After Waterston, Lander and Sulston (WLS) threw the doubt of WGS technology applying in human genome sequencing and suspected Celera Genomics using HGP’s data in an unusual way to assemble their WGS reads. Celera Genomics responded their suspect immediately in the same journal and point that WLS’s assumption was incorrect and flawed.

First of all, Celera denied their full assembly genome produced by the HGP’s data. The 2x coverage BACs which used in their assemble processing were unordered and differentiate from the genome, it is impossible to assemble the whole genome only using these 677,708 bactigs produced by HGP. On the contrary, the whole genome were determined by their own 27 million mate-paired reads. Specifically, Celera argued that the simulated assemble using chromosome 22 alone by WLS, they claimed that chromosome 22 was only constituted 1% of the whole genome, it would totally different compared to the whole genome assembling. And then, Celera repeated WLS’s simulating experiment and found that it is impossible to fully assemble the 2x BACs under 94% identity of Chromosome 22.

Additionally, Celera argued that they have no illusions that only use WGS methods can they coverage the full genome, their strategy was neither CSA nor WGA, instead, a combined strategy. What’s more, although the two published human genome were 2.6Gbp, seems identical, but they were totally different. As we can seen in the Figure 1, comparing to the HGP’s data, Celera’s data have fewer redundant (140Mbp vesus 50Mbp) and repeated sequences and more unique sequences.
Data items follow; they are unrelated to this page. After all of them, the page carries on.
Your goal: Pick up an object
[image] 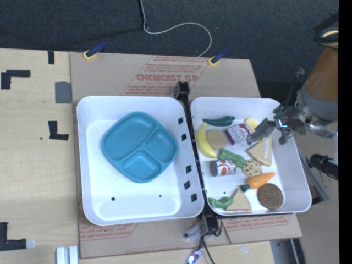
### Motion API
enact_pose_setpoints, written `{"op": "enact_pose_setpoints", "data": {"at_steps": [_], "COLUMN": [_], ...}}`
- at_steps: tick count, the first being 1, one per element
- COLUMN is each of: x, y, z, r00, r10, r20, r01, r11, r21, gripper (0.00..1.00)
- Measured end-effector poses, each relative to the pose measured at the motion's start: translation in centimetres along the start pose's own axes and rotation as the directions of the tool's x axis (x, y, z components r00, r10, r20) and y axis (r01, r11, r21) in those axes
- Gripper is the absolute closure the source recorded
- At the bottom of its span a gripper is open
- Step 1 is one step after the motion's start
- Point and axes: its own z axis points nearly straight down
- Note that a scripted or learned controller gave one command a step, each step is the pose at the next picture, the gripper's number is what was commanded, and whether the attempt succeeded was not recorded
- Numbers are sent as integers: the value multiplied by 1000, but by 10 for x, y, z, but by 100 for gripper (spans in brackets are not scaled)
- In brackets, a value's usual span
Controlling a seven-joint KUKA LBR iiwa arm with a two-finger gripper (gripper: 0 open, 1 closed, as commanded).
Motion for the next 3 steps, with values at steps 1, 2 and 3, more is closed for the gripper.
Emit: {"op": "enact_pose_setpoints", "data": {"at_steps": [1,2,3], "x": [1,1,2], "y": [0,0,1], "z": [-10,-19,-28], "r00": [1000,1000,1000], "r10": [-1,-3,-4], "r20": [0,-1,-2], "r01": [1,3,4], "r11": [1000,1000,1000], "r21": [1,1,3], "gripper": [100,100,100]}}
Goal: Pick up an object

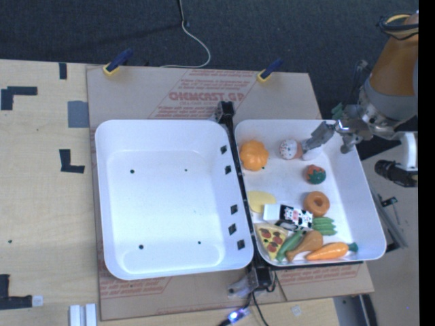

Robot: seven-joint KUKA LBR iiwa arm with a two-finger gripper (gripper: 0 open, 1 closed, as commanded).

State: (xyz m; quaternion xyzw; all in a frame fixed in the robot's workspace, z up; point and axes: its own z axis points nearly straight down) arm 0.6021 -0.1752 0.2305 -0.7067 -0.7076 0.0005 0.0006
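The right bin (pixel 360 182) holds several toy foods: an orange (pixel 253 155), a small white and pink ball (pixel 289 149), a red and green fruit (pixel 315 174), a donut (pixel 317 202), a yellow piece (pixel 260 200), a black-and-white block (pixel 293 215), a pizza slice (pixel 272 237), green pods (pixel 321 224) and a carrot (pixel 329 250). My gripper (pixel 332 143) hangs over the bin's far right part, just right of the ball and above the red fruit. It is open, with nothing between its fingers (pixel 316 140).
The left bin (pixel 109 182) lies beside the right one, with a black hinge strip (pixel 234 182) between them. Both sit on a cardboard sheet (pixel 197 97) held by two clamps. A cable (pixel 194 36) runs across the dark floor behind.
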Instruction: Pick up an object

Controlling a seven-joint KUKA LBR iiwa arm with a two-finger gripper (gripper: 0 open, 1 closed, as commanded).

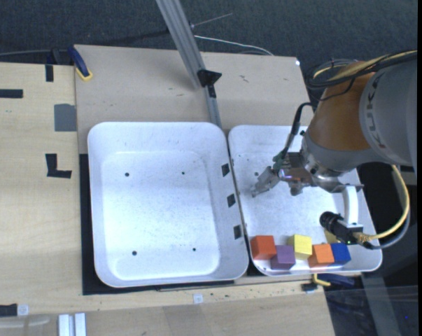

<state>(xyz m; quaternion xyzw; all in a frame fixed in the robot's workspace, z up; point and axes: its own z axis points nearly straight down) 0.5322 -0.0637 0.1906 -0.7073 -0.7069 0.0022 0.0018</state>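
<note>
Near edge of right bin: five small blocks lie in a loose row along the near wall of the right bin (266, 142)
Orange block at left: orange block (263, 246) sits at the left end of the row, close to the wall shared with the left bin
Purple block: purple block (285, 256) lies just right of it and slightly nearer, the two look to be touching
Yellow block: yellow block (303, 245) sits just right of the purple one, a little farther back
Second orange block: second orange block (323, 254) lies right of the yellow one
Blue block: blue block (341, 253) is at the right end, touching the second orange block, near the bin's right corner
Tool: tool (263, 185) hangs over the middle of the right bin, pointing left, well apart from the blocks; I cannot tell whether it is spread or pressed together, and nothing shows in it
Arm: arm (350, 121) reaches in from the right, its orange band above the wrist
Left bin: left bin (99, 145) sits beside the right bin on the worktop (127, 82)
Far side: metal pole (186, 40) slants up from between the two bins
</note>
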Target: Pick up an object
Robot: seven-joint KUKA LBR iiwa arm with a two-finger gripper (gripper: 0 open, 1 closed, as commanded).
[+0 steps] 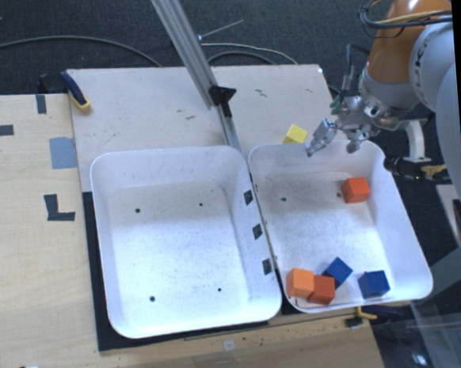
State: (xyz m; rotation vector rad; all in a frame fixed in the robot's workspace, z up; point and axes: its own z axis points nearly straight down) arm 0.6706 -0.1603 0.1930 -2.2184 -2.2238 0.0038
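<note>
My gripper [335, 142] hangs open over the far edge of the right bin [405, 229], with nothing between its fingers. An orange cube [356, 189] lies alone in that bin, a short way in front of the gripper. At the bin's near edge sit two orange cubes [301, 281] [321, 289] touching each other, a blue cube [337, 271] beside them and a second blue cube [373, 284] to their right. A yellow block [295, 134] rests on the bench just outside the bin's far rim, left of the gripper.
The left bin [109, 252] stands beside the right one. A slanted metal rail [192, 55] runs from the top down to the gap between the bins. A yellow-and-blue tool [75, 91] lies at the bench's far left.
</note>
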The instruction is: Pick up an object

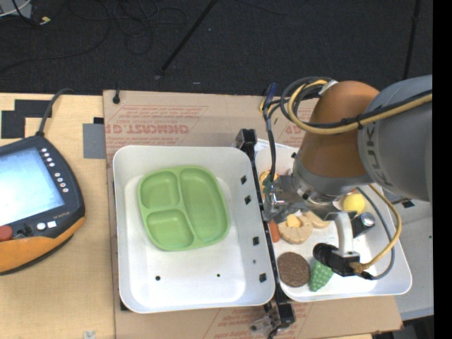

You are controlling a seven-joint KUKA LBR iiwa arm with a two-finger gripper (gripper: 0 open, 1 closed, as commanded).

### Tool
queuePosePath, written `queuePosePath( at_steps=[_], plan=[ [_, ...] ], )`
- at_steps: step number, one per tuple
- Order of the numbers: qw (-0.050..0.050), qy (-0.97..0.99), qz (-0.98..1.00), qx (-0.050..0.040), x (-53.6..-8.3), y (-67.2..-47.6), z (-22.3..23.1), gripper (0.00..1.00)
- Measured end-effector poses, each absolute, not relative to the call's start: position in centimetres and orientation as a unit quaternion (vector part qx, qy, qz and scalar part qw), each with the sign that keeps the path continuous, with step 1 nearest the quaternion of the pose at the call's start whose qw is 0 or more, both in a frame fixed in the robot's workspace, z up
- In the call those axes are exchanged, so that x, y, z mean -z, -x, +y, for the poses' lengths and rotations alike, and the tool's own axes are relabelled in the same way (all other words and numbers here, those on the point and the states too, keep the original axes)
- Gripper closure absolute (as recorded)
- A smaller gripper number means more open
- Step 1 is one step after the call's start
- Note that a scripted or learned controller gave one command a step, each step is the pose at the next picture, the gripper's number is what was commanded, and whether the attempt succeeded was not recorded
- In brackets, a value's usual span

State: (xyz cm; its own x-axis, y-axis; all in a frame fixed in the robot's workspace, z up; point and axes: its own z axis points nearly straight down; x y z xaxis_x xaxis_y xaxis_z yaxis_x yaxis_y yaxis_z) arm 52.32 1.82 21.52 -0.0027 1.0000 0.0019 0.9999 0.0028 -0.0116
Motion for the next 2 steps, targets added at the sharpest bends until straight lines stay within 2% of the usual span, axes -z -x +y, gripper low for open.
queuePosePath(
  at_steps=[1, 2],
  plan=[
    [0.002, 0.707, -0.708, -0.0028, -22.8, -52.4, 2.9, 1.00],
    [0.003, 0.707, -0.707, -0.0035, -22.3, -53.5, 1.5, 1.00]
  ],
)
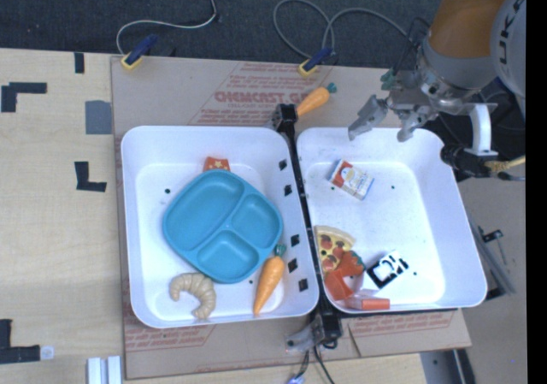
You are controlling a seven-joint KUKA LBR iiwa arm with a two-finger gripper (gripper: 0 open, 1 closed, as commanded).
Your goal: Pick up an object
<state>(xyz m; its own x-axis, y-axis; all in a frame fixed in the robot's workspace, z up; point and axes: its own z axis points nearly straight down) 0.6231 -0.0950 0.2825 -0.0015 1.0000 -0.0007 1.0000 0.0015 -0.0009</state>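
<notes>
My gripper (386, 125) hangs over the far rim of the right bin (453, 203), fingers spread open with nothing between them. Below it in the right bin lies a small red-and-white carton (351, 179). Nearer the front of that bin are a pizza slice toy (332, 244), a red item (344, 272), a black-and-white block (389, 268) and an orange marker-like piece (370, 303). The left bin (137, 203) holds a blue divided plate (222, 225), a croissant (194, 292), a carrot (269, 283) and a small red piece (216, 165) behind the plate.
Another carrot (311, 102) lies on the cardboard behind the bins. Cables with blue-yellow clips (318, 60) run across the back. The arm's orange and grey body (475, 14) fills the upper right. A black divider (295, 194) separates the bins.
</notes>
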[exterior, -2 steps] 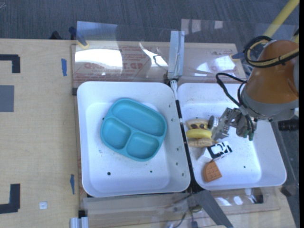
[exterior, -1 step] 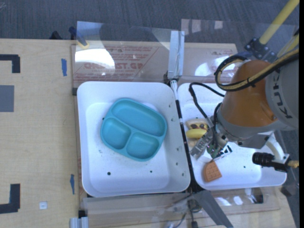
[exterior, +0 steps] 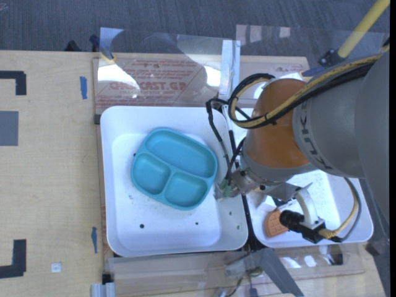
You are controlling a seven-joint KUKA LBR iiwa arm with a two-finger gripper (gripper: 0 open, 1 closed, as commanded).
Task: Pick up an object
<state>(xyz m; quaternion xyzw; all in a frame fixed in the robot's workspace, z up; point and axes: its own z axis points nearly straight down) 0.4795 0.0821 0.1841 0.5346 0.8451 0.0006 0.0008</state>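
The tray (exterior: 174, 176) is lying in the left bin (exterior: 117, 228), just left of the gripper (exterior: 226, 187), its long axis slanting. Whether the gripper is grasping anything, I cannot tell.

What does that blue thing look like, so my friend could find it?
Look at the two white bins side by side and pick the left bin. Lying in its middle is the blue plate, a rounded tray split into three sections. It is the only big, bright blue thing there; the small orange thing lies in the other bin.
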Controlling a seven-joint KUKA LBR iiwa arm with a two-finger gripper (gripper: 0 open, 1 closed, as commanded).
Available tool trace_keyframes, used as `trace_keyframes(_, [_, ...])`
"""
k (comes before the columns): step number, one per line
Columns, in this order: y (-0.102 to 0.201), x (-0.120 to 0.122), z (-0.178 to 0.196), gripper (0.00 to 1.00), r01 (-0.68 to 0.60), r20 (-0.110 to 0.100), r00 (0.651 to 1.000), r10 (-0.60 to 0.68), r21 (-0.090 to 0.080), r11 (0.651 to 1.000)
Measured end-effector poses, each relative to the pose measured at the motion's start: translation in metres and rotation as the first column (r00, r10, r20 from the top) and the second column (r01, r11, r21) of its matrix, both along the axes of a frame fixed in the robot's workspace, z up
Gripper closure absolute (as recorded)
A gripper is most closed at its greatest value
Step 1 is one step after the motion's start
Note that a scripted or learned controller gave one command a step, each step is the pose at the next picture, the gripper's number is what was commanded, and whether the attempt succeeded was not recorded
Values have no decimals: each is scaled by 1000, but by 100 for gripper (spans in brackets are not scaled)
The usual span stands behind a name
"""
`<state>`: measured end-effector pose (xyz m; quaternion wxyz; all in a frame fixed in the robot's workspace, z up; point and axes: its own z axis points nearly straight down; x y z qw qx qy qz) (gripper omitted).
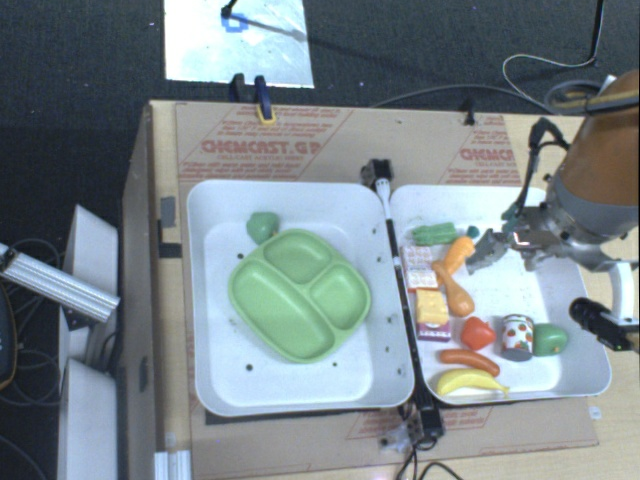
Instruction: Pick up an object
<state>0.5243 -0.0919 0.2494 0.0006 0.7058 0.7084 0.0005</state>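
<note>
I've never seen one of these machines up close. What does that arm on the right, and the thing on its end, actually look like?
The arm is a thick rounded body, grey with a broad orange band above the wrist. A thin dark cable loops beside it. At its end sits the tool, a small dark-grey metal assembly with pale, shiny parts near its base, much slimmer than the arm. A separate black bar sticks out lower down near the arm.
</note>
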Motion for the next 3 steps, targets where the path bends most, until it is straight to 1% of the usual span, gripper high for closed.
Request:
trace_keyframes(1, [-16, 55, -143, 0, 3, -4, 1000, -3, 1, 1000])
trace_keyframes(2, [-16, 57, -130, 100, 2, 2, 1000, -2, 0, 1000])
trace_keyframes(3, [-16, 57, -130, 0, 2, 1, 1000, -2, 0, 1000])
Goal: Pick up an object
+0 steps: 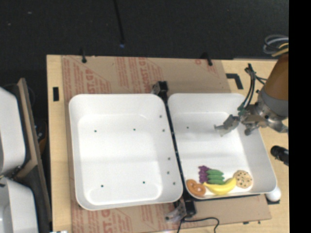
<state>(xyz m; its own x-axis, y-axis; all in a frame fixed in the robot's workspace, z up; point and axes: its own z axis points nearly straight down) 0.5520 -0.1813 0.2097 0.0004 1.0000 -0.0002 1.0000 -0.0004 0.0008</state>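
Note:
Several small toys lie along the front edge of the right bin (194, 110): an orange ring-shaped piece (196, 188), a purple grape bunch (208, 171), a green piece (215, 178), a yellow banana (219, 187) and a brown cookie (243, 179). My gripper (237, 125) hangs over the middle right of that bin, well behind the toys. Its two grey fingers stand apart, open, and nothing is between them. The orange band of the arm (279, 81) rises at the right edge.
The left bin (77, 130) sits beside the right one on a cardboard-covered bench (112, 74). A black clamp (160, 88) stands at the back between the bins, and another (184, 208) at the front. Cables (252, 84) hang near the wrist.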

In the end, Celera indicated that their work was first using large-scale WGS data, and these technology must be play an important role in the future genome sequencing.

After reading these two papers which fiercely discussed about the WGS technology. In my opinion, Celera’s argument was not strong enough to support their results. The most important question is, without out HGP’s data, they can hardly assemble the human genome using WGS approach independently. However, looking forward, WGS strategy will be a powerful tools to genome sequencing with less time and cost, especially with the rapidly developing of next- even 3rd generation sequencing technologies.